The Tragedy Of The Edmund Fitzgerald

The+recovered+bell+from+the+wreck+of+the+Edmund+Fitzgerald%2C+taken+by+Mr.+Beck.

Mr. Beck

The recovered bell from the wreck of the Edmund Fitzgerald, taken by Mr. Beck.

Josie Fillman, Reporter

On November 10, 1975, the great freighter Edmund Fitzgerald capsized and sank to the depths of Lake Superior, caught in a deadly storm.

November is a tough season on the Great Lakes, with deadly, hurricane force winds that batter even the toughest freighter. Loaded with 26,116 tons of iron ore pellets, the Fitzgerald left Superior, Wisconsin at 2:30 pm. With the Arthur M. Anderson 10-15 miles behind it, the Fitzgerald left, with radio contact with the Anderson until 7 pm on November 10. A storm warning was issued on the morning of the 10th, and giant waves reached 35 feet, with winds close to 100 mph.

“I was a student at Central Michigan University. I had been going to Lake Superior University. A lot of my friends were still there,” Ms. Howe, a counselor at West Middle School, tells Bite reporter Josie Fillman. “They said the storm was very bad.”

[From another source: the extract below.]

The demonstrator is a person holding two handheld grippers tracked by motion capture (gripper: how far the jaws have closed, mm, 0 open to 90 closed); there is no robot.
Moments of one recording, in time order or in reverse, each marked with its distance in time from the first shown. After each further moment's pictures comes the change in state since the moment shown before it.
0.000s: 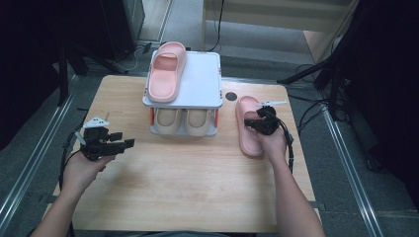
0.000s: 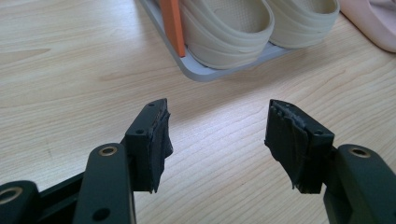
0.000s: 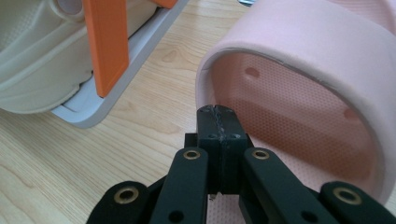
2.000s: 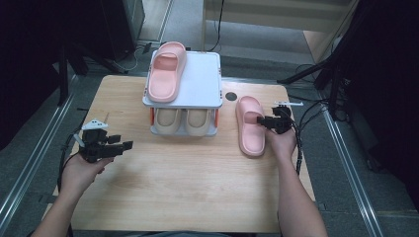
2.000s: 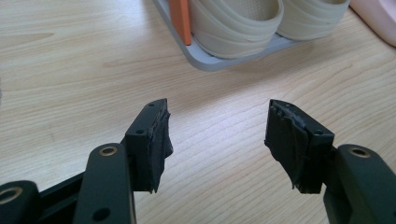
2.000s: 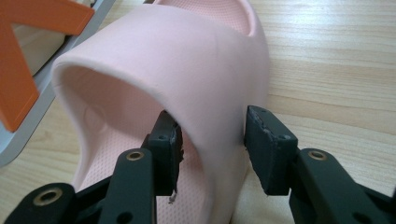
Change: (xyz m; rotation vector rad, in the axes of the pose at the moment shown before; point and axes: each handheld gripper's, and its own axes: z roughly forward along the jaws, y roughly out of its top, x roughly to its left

Coast Guard officials at Sault Ste. Marie had been contacted and informed that the Fitz was taking on water, but otherwise, they heard nothing. Soon after, a blizzard had obscured the Fitz on the Andersons radar. The captain of the Fitz assured the Anderson that they were holding their own, but the Anderson didn’t hear anything else from the Fitzgerald.

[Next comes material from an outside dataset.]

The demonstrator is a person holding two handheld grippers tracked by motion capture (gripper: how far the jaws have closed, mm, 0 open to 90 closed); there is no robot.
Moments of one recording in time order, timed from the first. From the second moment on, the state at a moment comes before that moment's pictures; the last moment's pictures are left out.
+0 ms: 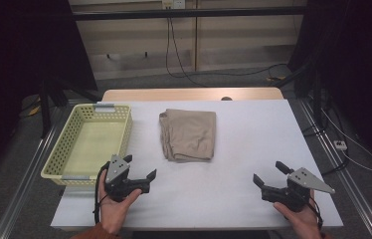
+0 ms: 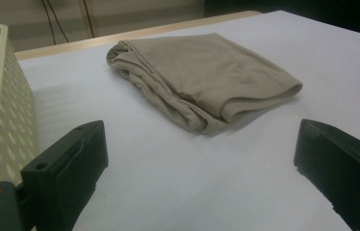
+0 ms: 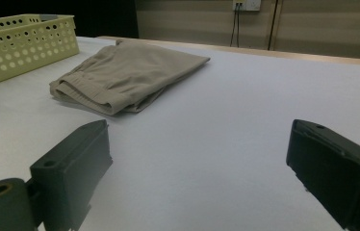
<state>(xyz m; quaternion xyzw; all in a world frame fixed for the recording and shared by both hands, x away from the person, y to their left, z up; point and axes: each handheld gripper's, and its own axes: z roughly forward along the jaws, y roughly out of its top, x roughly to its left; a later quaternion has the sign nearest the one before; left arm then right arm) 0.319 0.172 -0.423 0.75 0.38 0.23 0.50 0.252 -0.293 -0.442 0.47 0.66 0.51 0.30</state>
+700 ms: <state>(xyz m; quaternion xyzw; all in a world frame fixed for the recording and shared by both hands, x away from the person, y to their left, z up) 0.329 0.153 -0.425 0.76 0.36 0.21 0.49 0.253 -0.291 -0.446 0.48 0.67 0.49 0.30</state>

In 1957, Great Lakes Engineering Works of Escourse, Michigan, was hired to build this freighter by Northwestern Mutual Insurance Company, who invested in iron and material industries. It was decided that the ship would be named after Northwestern Mutual’s owner, Edmund Fitzgerald. After the great freighter was finished, it was the biggest ship on the Great Lakes, being 729 feet long, sat 39 feet high, had a width of 75 feet, and weighed over 13,000 tons without any cargo. The Edmund Fitzgerald was christened on June 8, 1958, and set out for her first voyage on September 24, the same year. Year after year, the Fitz became famous, gaining nicknames such as “The Queen of the Great Lakes,”, “The Toledo Express,” and unfortunately and ironically, “The Titanic of the Great Lakes.” Crowds would watch her as she moved through Sault Ste. Marie in the Upper Peninsula. The ‘Soo’ locks connect Lake Huron to Lake Superior and allowed the Fitz to pass onto ports at the lower Great Lakes. Everything was going great, until that tragic night.

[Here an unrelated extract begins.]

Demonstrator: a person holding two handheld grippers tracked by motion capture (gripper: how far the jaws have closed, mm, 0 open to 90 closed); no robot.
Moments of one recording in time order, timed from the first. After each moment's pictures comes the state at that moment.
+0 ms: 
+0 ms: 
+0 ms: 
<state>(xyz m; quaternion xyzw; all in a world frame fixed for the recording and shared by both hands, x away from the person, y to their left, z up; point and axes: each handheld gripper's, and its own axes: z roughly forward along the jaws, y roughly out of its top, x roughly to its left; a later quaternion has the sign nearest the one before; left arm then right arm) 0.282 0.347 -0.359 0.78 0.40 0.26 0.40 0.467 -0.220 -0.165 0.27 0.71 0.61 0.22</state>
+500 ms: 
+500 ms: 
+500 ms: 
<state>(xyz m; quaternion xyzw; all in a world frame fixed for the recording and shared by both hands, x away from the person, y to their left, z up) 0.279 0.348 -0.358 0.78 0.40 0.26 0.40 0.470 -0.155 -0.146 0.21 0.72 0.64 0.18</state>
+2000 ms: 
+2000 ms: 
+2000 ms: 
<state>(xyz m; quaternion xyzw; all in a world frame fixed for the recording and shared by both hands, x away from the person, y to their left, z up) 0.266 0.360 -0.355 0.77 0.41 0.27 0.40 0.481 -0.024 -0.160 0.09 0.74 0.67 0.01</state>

Not even a year after the sinking, the US Coast Guard and Navy planes and cutters located the wreckage of the Fitz, 525 feet below the lake’s surface. Very few people have been able to see the wreck, which sits on the bottom in two pieces.

In 1995, a group consisting of the Canadian Navy, the National Geographic Society, Sony, and the Sault Ste. Marie Tribe of Chippewa Indians recovered the ships bell. This act was on behalf of the families who lost someone there. But, the Canadian government closed access to the wreckage. Ever since, the annual Edmund Fitzgerald memorial anniversary takes place on its sinking day, at the Great Lakes Shipwreck Museum at Whitefish Point. The restored bell rings 29 times for each crew member who died and the last time for the around 30,000 mariners who perished on the waves of the Lakes.